На плетеном стуле сидело отнюдь не воплощение диких восточных фантазий, поднимающихся, клубясь, из недр странной души, переселившейся из дальних миров, с прародины языческих богов, а человек основательный, благодаря доброжелательности и сердечной гармонии, прекрасно чувствующий себя в фокусе мировой моды и носящий ее приметы с легким и уверенным в себе изяществом, удивившим не только меня, но даже и его собственную мать, чье удивление было даже большим, чем мое, но очень быстро превратилось из порыва радости в приступ безудержной ярости. Она поднималась по ступеням, ведущим с улицы на балкон, своими медленными и тяжелыми, не от грузности, но от душевной рассеянности, шагами (ведь тело ее и в старении оставалось легким и стройным), держа в руках буханку хлеба и пачку масла. Когда она увидела отглаженного господина, вольготно расположившегося в плетеном кресле, на лице ее промелькнуло выражение испуга, тень опасения, что незваный высокопоставленный гость увидит ее одетой небрежно, в том состоянии, в котором она пребывала с тех пор, как умер ее муж, старый бек. Но мгновенно ее лицо расцвело и глаза засветились радостью, пробившей скорлупу замкнутости и совершенно изменившей ее отсутствующий, непроницаемый облик, будто отражение той веселости, что в прежние дни пленила сердце консула. Она обнимала, целовала и ласкала гостя, словно он был не сорокалетним мужчиной, а четырехлетним мальчиком, называя его «Габи, Габинька, Габилюлю», ворковала ему так же, как в те дни, когда он был спеленутым младенцем у нее на руках.
— А я уж забыла, какой ты красивый, — сказала она ему. — Ты красив как итальянец.

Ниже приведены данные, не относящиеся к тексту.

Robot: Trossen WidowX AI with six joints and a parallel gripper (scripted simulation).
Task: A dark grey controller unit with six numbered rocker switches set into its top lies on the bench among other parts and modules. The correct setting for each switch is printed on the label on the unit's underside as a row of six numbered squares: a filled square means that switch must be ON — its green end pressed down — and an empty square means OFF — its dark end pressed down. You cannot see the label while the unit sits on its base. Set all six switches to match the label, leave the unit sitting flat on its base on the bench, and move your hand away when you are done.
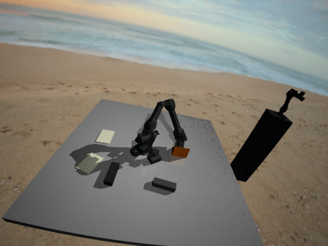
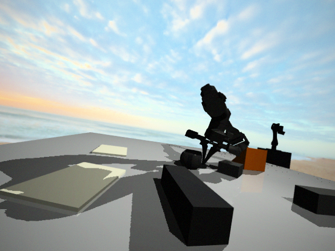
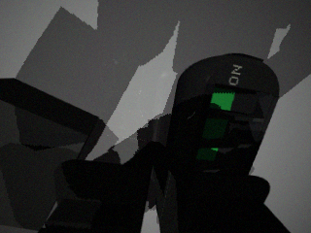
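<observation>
Right now my gripper tip is 90 mm past the small dark block, 30 mm to the right of it and 10 mm below it. Also, from my gripper tip: long black block 140 mm ahead, 250 mm to the left, 10 mm above; grey block 190 mm behind, 230 mm to the left, 10 mm above.
</observation>
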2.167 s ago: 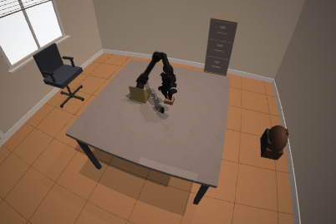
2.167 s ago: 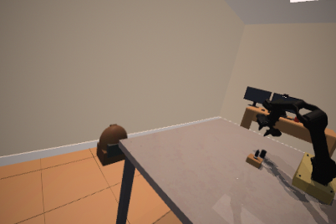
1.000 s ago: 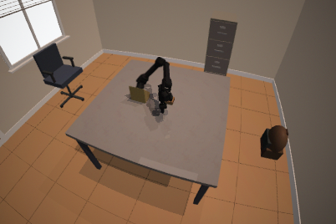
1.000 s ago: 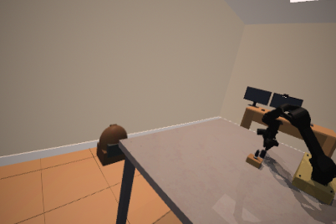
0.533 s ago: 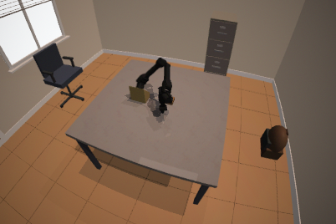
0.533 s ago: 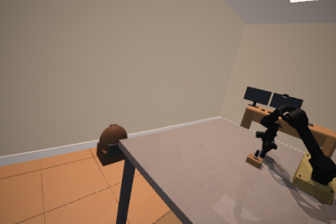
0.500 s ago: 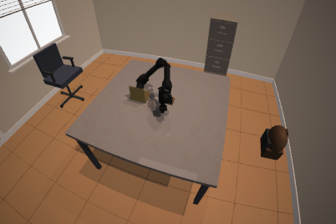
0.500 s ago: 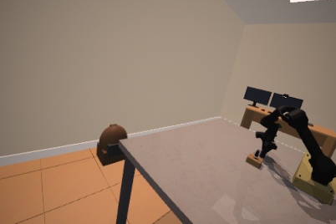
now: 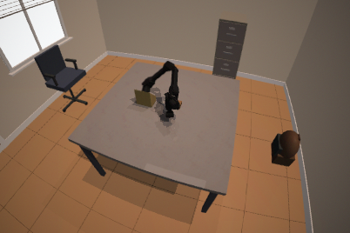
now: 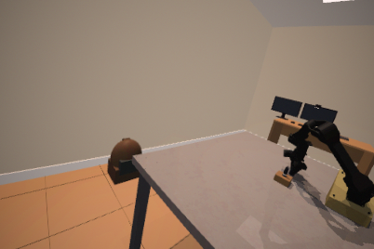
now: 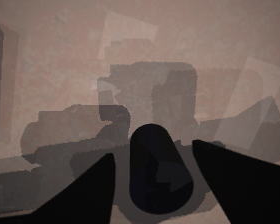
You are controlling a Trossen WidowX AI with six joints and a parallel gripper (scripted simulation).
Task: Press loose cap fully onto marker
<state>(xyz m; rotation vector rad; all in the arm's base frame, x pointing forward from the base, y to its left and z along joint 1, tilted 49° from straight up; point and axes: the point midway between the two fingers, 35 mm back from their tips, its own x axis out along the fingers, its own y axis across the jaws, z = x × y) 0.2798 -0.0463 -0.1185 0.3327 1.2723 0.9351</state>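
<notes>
The dark cap lies 10 mm above my gripper tip. The rest, counted from my gripper tip: holder block 20 mm ahead, 150 mm to the left.
</notes>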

На одном из приемов, которые устраивал в своем доме Иегуда Проспер-бек после того, как взял ее в жены, появились, среди прочих гостей, и два офицера с итальянского военного корабля, стоявшего в яффском порту, и с тех пор в сердце госпожи Луриа сложилось убеждение, что именно итальянцы — самые красивые мужчины на свете, хотя на том же самом приеме была представлена во всем своем уродстве и физиономия итальянского консула, а в последующие годы ей встречались еще многочисленные итальянцы, в том числе врач из Итальянской больницы и итальянский антиквар с нижнего конца улицы, один вид которых способен был разрушить подобное убеждение. Тем не менее убеждение это сложилось, ибо сложилось оно в сердце ее, и с тех пор приговор «красив как итальянец» выносился лишь тому, чей облик пробуждал в ее душе наплыв давно забытых порывов, либо в редкие минуты особенно сильного ностальгического чувства, способного перевесить даже самые тяжкие ее претензии к мужу, те претензии, которые покойный не смог смягчить даже самой своею смертью. В одну из таких редких счастливых минут она почтила память старика этим самобытным приговором, сказав как-то Гавриэлю: «Знаешь, папа был в молодости красив как итальянец».